**Problem description:**
One figure is the expected answer: how many lines in the listing contain "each".

○ ○ ○ ○

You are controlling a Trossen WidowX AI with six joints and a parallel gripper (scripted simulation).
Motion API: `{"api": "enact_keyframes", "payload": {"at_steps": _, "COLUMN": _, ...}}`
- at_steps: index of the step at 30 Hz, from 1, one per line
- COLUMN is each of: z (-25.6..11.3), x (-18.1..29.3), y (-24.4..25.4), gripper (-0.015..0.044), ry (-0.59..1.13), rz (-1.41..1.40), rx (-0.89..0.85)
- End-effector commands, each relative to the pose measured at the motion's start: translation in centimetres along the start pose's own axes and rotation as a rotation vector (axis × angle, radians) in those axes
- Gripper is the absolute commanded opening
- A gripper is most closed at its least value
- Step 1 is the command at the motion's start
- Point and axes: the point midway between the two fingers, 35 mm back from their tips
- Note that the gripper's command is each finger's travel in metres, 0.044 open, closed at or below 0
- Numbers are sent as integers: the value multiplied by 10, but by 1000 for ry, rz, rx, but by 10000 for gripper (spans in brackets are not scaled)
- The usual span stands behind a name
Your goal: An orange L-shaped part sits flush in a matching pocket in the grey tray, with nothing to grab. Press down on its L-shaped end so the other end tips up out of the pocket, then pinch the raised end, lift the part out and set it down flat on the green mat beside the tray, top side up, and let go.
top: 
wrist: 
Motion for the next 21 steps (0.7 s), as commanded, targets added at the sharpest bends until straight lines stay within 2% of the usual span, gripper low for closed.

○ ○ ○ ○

**Task output:**
3